Bulgaria decides its parliaments on Sundays, and few of those Sundays have echoed longer than this one. On 5 July 2009, a Sunday much like today, Bulgarians elected the 41st National Assembly and, without quite realising it at the time, opened a political era that would run for more than a decade. If you have ever wondered why one particular name surfaces in every political conversation you half-follow in the café, this is the day it started.
What happened on this day
The decisive winner was GERB, a party barely three years old. Founded in 2006 as the personal political vehicle of Boyko Borissov, it took 40% of the vote. The governing Bulgarian Socialist Party managed around 18% and was duly shown the door. The heaviest fall, though, belonged to the National Movement Simeon II, the party of Bulgaria's former tsar turned prime minister: it slipped under the 4% threshold and won nothing at all. From running the country to zero seats inside a decade, which rather sets the tone for how Bulgarian politics treats its former favourites.
Turnout was 60.6%, one of the lowest the country had recorded to that point. And the deeper pattern held: just as at every parliamentary election since the fall of communism, the sitting government was not returned.
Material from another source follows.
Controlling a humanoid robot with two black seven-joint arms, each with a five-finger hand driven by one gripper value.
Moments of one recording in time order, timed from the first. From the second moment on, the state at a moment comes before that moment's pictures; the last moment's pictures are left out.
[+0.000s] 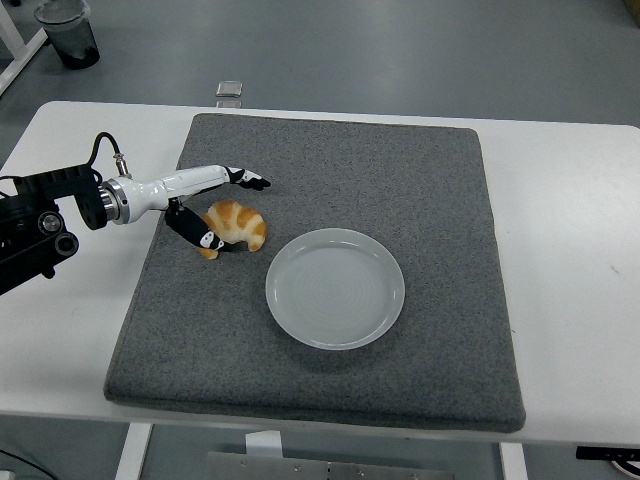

Bulgarian voters had, quite literally, never yet given a government a second consecutive term.
The 2009 vote was also an experiment in electoral engineering. For the first time, Bulgaria ran a parallel voting system: 209 of the 240 seats were distributed proportionally, while the remaining 31, one for each constituency in the country, Shumen's included, went to whoever came first past the post locally.
The run-up supplied its own drama. On 3 April 2009, Yane Yanev, leader of the small Order, Law and Justice party, and a group of independent MPs pushed through a change raising the electoral threshold for coalitions from 4% to 8%, a move aimed squarely at rival alliances. Parliament passed it; the Constitutional Court struck it down on 12 May 2009, barely six weeks later. The institutions, in theory and on this occasion in practice, did their job.
Why this matters for British expats
Because the man who won that Sunday is the skeleton key to fifteen years of Bulgarian political talk. Borissov went on to serve as prime minister three times: 2009 to 2013, 2014 to 2017, and 2017 to 2021. Knowing that his era began on 5 July 2009, and that Bulgarian governments simply did not get re-elected, is most of what you need to decode the shrugging fatalism your Bulgarian neighbours bring to election season. It is not apathy so much as pattern recognition.
There is a certain symmetry on offer this year, too. This April, Bulgaria voted again, its eighth parliamentary election in five years, and GERB and its allies took just 39 seats against the 131 won by Progressive Bulgaria. The party that announced itself with 40% on a July Sunday in 2009 now sits a long way from the wheel. Bulgarian politics gives nothing away for long.
You cannot vote in these contests, parliamentary elections are for Bulgarian citizens only, but you certainly live with the results: whoever holds power in Sofia writes the rules on everything from residency permits to how the euro changeover was administered. Worth watching, even from the sidelines.
Sources and further reading
The account of the 2009 vote draws on the Bulgarian Wikipedia entry on the election and its English-language counterpart, with the April 2026 seat totals as confirmed by Bulgaria's election commission and reported at the time.